Geburtshilfe Frauenheilkd 2018; 78(10): 78-79
DOI: 10.1055/s-0038-1670983
Poster
Donnerstag, 01.11.2018
Endokrinologie und Reproduktionsmedizin I
Georg Thieme Verlag KG Stuttgart · New York

Antibiotic treatment of chronic endometritis seems to preserve pregnancy in women with recurrent miscarriages or recurrent implantation failure

S Meier
1   Division of Gynecological Endocrinology and Reproductive Medicine, Bern University Hospital and University of Bern, Bern, Schweiz
,
T Gillon
2   Department of Obstetrics and Gynecology, Bern University Hospital and University of Bern, Bern, Schweiz
,
V Mitter
1   Division of Gynecological Endocrinology and Reproductive Medicine, Bern University Hospital and University of Bern, Bern, Schweiz
,
A Fink
1   Division of Gynecological Endocrinology and Reproductive Medicine, Bern University Hospital and University of Bern, Bern, Schweiz
,
M Mueller
2   Department of Obstetrics and Gynecology, Bern University Hospital and University of Bern, Bern, Schweiz
,
T Rau
3   Institute of Pathology, University of Bern, Bern, Schweiz
,
M Von Wolff
1   Division of Gynecological Endocrinology and Reproductive Medicine, Bern University Hospital and University of Bern, Bern, Schweiz
,
A Kohl Schwartz
1   Division of Gynecological Endocrinology and Reproductive Medicine, Bern University Hospital and University of Bern, Bern, Schweiz
› Author Affiliations
Further Information

Publication History

Publication Date:
20 September 2018 (online)

 

Introduction:

Investigation and treatment options for women with recurrent miscarriages (RM ≥3 consecutive miscarriages) and recurrent implantation failures (RIF ≥6 top quality embryos transferred) are limited.
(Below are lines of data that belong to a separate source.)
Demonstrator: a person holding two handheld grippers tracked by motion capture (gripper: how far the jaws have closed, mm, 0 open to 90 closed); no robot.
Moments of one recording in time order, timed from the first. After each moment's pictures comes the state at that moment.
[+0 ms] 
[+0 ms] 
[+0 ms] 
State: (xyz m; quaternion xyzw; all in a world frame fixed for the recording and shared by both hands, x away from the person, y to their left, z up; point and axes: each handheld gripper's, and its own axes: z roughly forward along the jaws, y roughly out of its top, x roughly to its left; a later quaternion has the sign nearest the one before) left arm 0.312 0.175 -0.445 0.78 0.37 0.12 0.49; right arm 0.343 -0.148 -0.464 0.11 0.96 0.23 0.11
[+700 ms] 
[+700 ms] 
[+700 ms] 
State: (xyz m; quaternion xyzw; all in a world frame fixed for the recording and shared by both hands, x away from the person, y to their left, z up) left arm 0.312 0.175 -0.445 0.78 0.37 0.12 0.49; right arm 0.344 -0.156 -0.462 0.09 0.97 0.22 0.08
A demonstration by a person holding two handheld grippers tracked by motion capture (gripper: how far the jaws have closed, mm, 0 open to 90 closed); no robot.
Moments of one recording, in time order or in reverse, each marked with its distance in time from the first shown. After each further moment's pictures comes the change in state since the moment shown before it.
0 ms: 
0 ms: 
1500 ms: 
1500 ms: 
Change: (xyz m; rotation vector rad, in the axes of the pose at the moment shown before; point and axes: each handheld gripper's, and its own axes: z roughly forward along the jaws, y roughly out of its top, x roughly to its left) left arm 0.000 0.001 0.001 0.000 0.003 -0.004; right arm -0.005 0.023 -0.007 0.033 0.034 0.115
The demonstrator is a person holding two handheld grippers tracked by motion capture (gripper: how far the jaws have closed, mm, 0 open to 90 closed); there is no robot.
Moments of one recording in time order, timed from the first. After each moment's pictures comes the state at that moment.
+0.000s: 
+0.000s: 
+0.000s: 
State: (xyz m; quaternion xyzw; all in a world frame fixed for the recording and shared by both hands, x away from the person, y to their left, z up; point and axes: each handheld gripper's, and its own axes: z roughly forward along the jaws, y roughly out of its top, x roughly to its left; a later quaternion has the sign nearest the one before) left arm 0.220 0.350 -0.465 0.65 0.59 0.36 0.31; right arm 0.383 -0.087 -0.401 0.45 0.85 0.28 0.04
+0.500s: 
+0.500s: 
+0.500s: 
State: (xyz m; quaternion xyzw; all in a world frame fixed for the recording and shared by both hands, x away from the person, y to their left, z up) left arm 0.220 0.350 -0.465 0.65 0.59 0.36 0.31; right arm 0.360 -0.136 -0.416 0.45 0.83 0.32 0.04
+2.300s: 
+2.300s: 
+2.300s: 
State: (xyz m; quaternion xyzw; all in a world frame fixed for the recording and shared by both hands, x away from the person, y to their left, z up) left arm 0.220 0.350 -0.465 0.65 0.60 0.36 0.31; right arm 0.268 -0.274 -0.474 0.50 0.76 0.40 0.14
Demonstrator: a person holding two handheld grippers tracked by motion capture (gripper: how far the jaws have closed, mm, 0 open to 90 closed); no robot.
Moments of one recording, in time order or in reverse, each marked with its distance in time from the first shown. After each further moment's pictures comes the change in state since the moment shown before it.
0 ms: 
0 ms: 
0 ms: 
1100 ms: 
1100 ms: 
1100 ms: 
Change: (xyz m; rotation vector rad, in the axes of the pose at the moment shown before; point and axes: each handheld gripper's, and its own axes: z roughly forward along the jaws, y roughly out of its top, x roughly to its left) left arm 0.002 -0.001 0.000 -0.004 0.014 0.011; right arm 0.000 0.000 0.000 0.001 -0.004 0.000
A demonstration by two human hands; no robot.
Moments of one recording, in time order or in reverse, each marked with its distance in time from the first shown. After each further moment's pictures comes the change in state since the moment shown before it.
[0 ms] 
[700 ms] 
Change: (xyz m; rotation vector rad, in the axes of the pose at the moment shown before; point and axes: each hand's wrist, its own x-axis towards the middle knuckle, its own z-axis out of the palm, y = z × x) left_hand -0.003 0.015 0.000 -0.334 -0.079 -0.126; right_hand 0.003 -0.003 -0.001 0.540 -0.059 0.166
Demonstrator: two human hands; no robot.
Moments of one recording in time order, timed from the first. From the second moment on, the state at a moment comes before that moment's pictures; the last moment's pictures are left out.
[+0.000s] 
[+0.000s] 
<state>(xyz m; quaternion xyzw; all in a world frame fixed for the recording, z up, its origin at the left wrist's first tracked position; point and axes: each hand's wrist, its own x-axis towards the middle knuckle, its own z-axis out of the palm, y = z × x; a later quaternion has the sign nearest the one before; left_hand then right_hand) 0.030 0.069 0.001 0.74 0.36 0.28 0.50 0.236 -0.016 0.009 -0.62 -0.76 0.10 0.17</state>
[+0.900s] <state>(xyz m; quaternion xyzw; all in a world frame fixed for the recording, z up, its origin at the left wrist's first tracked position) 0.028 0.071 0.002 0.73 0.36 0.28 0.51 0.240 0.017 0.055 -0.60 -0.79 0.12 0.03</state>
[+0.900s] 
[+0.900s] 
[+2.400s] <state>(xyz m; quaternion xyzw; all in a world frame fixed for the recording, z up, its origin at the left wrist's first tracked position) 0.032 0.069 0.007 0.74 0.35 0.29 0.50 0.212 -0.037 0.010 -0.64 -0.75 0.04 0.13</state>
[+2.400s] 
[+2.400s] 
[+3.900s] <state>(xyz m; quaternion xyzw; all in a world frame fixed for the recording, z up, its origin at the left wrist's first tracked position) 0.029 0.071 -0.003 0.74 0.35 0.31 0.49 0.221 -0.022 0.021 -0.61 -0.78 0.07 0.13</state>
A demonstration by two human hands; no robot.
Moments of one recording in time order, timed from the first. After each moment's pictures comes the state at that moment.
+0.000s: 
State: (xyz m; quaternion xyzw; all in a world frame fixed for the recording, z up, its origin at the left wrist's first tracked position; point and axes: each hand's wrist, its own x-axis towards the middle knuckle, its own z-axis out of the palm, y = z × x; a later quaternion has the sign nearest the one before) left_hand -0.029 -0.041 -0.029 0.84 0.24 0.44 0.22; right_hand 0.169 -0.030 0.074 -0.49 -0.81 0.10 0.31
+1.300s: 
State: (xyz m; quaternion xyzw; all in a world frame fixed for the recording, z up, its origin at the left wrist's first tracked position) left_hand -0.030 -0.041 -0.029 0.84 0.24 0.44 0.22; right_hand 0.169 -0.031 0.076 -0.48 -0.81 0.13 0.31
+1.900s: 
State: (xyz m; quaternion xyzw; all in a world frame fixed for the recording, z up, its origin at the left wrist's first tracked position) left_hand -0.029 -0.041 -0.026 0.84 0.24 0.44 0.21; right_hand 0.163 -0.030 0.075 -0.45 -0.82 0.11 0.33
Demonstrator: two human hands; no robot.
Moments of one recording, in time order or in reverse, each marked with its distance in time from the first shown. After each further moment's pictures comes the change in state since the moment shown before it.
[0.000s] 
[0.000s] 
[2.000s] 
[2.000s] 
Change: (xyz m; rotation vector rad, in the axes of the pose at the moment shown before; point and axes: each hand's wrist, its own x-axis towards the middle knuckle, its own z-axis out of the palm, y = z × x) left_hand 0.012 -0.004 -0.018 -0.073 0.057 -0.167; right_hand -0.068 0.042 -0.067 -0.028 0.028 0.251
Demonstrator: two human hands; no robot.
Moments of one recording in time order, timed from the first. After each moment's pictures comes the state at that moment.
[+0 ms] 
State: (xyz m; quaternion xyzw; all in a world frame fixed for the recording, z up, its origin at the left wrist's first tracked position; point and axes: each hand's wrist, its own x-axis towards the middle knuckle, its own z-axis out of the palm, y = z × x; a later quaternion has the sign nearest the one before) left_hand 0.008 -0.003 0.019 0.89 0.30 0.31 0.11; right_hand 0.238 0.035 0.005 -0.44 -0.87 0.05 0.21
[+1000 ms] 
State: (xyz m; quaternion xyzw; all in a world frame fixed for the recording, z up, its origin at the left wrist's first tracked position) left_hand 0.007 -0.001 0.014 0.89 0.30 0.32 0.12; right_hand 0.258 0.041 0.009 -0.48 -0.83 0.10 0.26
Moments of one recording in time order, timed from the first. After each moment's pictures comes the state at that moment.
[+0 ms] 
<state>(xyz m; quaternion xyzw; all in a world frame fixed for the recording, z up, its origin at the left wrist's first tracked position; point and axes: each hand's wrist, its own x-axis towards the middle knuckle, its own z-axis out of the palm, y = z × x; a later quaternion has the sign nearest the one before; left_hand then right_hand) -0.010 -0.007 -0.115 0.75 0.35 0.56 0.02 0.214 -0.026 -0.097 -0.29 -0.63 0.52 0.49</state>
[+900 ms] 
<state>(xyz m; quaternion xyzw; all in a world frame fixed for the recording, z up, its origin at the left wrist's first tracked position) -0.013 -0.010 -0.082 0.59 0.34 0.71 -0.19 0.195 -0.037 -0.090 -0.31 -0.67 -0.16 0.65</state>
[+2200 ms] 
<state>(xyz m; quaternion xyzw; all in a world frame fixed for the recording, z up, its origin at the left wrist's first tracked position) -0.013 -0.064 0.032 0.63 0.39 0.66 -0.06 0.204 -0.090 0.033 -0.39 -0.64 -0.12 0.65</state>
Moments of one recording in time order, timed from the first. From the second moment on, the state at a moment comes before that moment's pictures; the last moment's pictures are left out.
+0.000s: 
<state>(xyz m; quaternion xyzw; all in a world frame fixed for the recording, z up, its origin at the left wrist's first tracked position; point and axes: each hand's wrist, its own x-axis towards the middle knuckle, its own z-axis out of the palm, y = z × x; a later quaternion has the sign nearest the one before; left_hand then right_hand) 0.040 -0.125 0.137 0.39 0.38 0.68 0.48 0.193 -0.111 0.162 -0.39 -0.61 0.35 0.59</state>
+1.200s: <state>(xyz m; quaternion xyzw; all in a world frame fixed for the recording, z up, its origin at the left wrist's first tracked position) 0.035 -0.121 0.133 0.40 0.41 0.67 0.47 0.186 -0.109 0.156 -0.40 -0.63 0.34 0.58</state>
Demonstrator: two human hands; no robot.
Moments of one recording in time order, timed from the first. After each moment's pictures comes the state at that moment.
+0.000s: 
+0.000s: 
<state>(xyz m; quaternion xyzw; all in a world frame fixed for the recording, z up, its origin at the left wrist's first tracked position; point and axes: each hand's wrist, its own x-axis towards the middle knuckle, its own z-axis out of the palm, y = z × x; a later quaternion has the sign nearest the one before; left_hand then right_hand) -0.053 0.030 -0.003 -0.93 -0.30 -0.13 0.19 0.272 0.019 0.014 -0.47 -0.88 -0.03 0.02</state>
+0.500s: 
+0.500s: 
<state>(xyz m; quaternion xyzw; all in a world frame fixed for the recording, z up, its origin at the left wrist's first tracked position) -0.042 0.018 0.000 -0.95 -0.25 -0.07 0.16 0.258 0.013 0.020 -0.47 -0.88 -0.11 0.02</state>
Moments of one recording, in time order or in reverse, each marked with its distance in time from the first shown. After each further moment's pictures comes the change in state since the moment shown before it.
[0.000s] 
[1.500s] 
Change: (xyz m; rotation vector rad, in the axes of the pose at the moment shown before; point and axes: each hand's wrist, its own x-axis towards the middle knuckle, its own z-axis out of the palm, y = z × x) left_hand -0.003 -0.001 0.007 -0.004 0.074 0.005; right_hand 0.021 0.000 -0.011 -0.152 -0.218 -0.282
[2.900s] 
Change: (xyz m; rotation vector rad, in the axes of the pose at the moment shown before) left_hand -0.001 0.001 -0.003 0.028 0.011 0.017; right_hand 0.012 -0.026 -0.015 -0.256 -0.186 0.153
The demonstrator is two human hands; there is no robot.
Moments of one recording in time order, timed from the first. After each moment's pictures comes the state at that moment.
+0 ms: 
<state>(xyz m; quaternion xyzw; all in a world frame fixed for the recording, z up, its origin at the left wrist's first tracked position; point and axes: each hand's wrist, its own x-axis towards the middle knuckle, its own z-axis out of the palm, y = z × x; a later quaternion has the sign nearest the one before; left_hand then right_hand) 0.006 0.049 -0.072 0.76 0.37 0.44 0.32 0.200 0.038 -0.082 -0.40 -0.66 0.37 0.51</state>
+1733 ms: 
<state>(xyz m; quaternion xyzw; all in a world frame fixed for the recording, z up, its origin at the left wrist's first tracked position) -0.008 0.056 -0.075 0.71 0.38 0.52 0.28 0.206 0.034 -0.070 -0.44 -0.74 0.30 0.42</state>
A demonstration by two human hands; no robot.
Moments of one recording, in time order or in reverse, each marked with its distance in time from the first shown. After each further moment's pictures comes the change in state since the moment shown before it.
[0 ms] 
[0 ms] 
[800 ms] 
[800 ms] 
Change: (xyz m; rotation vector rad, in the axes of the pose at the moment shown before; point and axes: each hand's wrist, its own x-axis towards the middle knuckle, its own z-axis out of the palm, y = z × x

It has been shown that 27 – 56% of women with RM and 14 – 66% of women with RIF suffer from chronic endometritis (CE). The aim of this study was to analyze incidence, diagnosis and treatment of CE and to improve thereby the chances for successful pregnancy.

Methods:

Women in therapy for RM or RIF at the Bern University Hospital from 2016 – 2017 were examined by diagnostic hysteroscopy. In case of plasma cells in the endometrial biopsy and a positive immunohistochemical analysis of CD 138, women were treated with doxycyclin 100 mg twice daily for two weeks. Afterwards time to implantation and on-going pregnancy were analyzed.

Results:

A total of 47 women were identified; 14 (60.8%) of 23 with RM and 12 (50%) of 24 with RIF were diagnosed positive for chronic endometritis without other risk factors for implantation failure. After antibiotic treatment 38.5% (10/26) of all women with CE achieved a clinical and 27% (7/26) an on-going (> 24 weeks) pregnancy up to now.

Conclusion:

Treatment possibilities in women suffering from RM or RIF are poor. This minimal invasive investigation by diagnostic hysteroscopy with endometrial biopsy and subsequent antibiotic treatment in suspected CE would be easy to implement in daily practice. The positive reproductive effect shown in this small study seems promising.